The packaged quality.yaml defines coherence as:

Coherence refers to the logical and orderly presentation of ideas in a response. A coherent response flows naturally, connects ideas logically, maintains consistent focus on the topic, and presents information in a well-structured manner that is easy for the reader to follow.

The five-level rubric:

Score Label Description
1 Incoherent Lacks any logical structure; ideas are disconnected or contradictory
2 Mostly Incoherent Major coherence issues, frequent topic shifts, weak logical connections
3 Somewhat Coherent Basic structure but noticeable gaps in logic or abrupt transitions
4 Coherent Well-organized with clear logical flow; minor issues do not impede understanding
5 Highly Coherent Excellent logical flow, smooth transitions, consistent focus, well-structured presentation

The full prompt template embeds the query and response in a # Data block and ends with a # Task instruction that requires step-by-step reasoning followed by a single number on the last line.

Score normalization

# Per-dimension raw score: 1, 2, 3, 4, or 5 (rejected otherwise)
normalized = (raw_score - 1) / 4.0       # → 0.0, 0.25, 0.5, 0.75, 1.0

# Aggregate across dimensions per rubric policy
match policy:
    case "mean":            agg = mean(normalized_per_dim)
    case "min":             agg = min(normalized_per_dim)
    case "weighted":        agg = sum(w * n for w, n in zip(weights, normalized_per_dim))
    case "per_dimension":   agg = {dim: n for dim, n in zip(dims, normalized_per_dim)}

# Final 0.0–10.0 score
final = agg * 10.0

The default aggregation policy is mean. min is the strictest useful choice — it lets any one weak dimension veto the artifact — and is the right default when the gate is downstream of a high-stakes production decision.

Reproducibility controls

LLM judging is non-deterministic by default. The harness offers three levers to tighten reproducibility:

  • Temperature. Judge calls run at temperature=0.0 unless the caller overrides. Lower temperature reduces variance in the integer score.
  • Self-consistency. Setting judge.samples=N runs the judge N times per dimension and takes the median. The default is 1; raising to 3 typically narrows the variance to ±0.5 on the final 0–10 score.
  • Provider pinning. The model router can be told to pin a single provider/model for judge calls so different runs of the same artifact are scored on the same scale. Without pinning, model substitution can cause score drift across runs.

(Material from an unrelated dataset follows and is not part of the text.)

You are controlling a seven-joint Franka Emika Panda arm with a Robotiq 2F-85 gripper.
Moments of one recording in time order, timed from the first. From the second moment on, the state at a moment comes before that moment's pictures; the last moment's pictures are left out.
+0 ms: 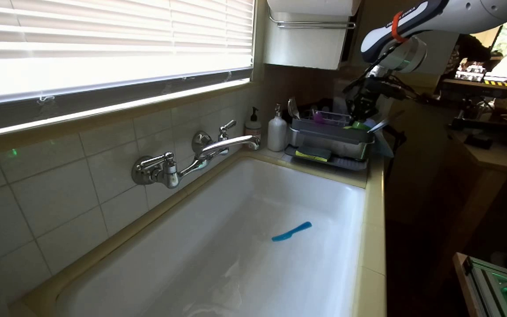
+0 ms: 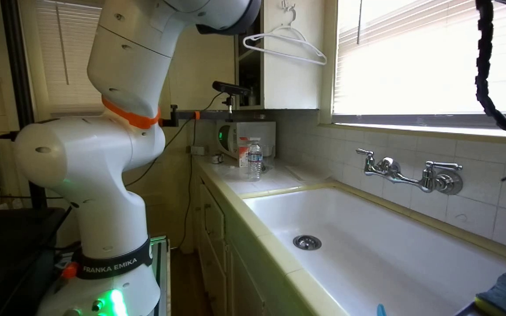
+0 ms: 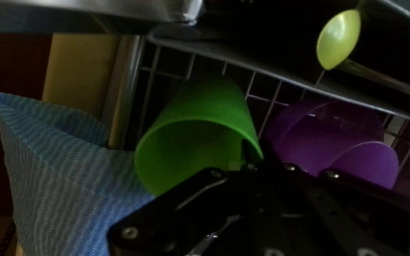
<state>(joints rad) -0.61 0.44 -0.35 -1.62 0.41 2.13 0.06</state>
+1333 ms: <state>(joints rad) -0.60 0.30 -0.32 -1.64 0.39 2.18 -0.10</state>
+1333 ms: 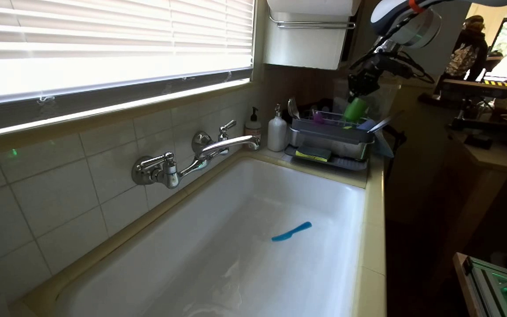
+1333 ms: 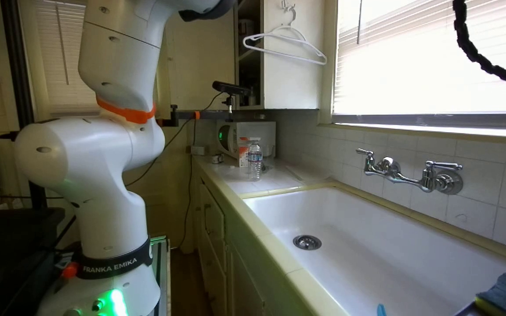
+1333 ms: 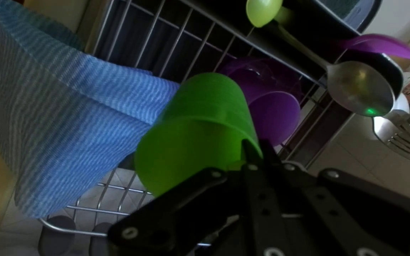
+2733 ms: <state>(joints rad) -0.45 -0.07 -0.33 -2.04 0.32 2.32 -0.47</state>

All three are configured in the workflow's evaluation: block, not in the rubric YAML — the rubric describes what to score, the configuration block describes how strictly.

Where this lands in the run record

The judge score appears in two places:

  1. outputs.json — top-level rubric_score: 0.0–1.0 and a rubric_breakdown: map of per-dimension scores
  2. steps/<judge-step>/ — full prompt, raw reply, parsed score, and any retry traces, for audit

Both files are version-controlled artifacts of the run. Production gating reads the top-level score; auditors read the step record to understand how it was produced.